**Instructions to follow**
Beginning with the very first line, please reproduce the entries exactly through the line containing "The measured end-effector".

**Data in this exercise**
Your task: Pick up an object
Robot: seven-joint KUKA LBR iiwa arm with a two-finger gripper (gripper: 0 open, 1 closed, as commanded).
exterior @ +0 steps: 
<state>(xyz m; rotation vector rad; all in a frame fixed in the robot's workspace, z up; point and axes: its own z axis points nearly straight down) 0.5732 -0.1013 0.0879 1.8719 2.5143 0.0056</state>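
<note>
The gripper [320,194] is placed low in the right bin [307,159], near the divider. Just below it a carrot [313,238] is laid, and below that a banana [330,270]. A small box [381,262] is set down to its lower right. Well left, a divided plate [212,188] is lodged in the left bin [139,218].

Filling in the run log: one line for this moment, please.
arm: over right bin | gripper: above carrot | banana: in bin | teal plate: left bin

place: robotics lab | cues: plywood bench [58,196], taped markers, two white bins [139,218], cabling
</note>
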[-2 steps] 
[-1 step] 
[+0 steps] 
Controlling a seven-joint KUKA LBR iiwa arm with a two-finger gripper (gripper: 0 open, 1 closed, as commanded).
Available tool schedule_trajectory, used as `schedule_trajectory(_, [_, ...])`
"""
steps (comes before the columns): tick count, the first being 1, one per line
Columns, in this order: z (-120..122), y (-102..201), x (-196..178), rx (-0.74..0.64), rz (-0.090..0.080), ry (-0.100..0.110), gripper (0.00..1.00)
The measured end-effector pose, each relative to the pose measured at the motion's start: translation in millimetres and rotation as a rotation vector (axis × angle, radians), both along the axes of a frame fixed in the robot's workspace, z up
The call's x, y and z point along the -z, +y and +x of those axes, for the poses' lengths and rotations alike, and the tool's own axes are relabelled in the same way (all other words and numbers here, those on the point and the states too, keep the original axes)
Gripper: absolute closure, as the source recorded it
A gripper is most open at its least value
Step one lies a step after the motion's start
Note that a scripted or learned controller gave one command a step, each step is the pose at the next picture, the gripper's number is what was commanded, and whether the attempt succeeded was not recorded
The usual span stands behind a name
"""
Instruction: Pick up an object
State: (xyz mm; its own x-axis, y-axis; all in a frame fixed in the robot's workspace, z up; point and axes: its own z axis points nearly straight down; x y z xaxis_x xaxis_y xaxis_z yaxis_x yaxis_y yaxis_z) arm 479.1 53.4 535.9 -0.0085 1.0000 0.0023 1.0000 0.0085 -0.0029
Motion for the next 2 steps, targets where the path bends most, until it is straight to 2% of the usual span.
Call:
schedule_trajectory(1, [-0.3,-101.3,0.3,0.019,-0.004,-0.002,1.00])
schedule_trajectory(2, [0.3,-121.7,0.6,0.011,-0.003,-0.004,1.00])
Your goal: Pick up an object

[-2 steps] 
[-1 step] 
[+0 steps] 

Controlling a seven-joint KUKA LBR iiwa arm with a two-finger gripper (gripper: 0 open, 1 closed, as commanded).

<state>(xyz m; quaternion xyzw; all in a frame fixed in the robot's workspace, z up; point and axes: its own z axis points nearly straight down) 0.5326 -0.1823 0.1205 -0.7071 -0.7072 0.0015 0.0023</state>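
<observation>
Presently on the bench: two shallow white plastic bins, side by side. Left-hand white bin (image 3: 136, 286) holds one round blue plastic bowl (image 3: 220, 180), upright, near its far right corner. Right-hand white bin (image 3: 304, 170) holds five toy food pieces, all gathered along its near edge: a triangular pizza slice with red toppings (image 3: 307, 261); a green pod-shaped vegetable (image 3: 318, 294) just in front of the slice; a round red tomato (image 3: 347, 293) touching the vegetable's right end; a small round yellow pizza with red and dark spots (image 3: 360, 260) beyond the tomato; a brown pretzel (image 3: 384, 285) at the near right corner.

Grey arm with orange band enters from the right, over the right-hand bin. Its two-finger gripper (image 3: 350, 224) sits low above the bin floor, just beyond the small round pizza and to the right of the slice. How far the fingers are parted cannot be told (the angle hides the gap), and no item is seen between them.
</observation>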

**Worked solution**
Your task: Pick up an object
Robot: seven-joint KUKA LBR iiwa arm with a two-finger gripper (gripper: 0 open, 1 closed, as commanded).
exterior @ +0 steps: 
<state>(xyz m; rotation vector rad; all in a frame fixed in the robot's workspace, z up; point and axes: its own z axis points nearly straight down) 0.5732 -0.1013 0.0879 1.8719 2.5143 0.0056</state>
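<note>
The gripper [320,194] is placed low in the right bin [307,159], near the divider. Just below it a carrot [313,238] is laid, and below that a banana [330,270]. A small box [381,262] is set down to its lower right. Well left, a divided plate [212,188] is lodged in the left bin [139,218].

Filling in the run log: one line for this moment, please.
arm: over right bin | gripper: above carrot | banana: in bin | teal plate: left bin

place: robotics lab | cues: plywood bench [58,196], taped markers, two white bins [139,218], cabling
</note>
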[-2 steps] 
[-1 step] 
[+0 steps] 
Controlling a seven-joint KUKA LBR iiwa arm with a two-finger gripper (gripper: 0 open, 1 closed, as commanded).
Available tool schedule_trajectory, used as `schedule_trajectory(_, [_, ...])`
"""
steps (comes before the columns): tick count, the first being 1, one per line
Columns, in this order: z (-120..122), y (-102..201), x (-196..178), rx (-0.74..0.64), rz (-0.090..0.080), ry (-0.100..0.110), gripper (0.00..1.00)
The measured end-effector pose, each relative to the pose measured at the motion's start: translation in millimetres and rotation as a rotation vector (axis × angle, radians), both along the axes of a frame fixed in the robot's workspace, z up

Nothing more belongs to this answer.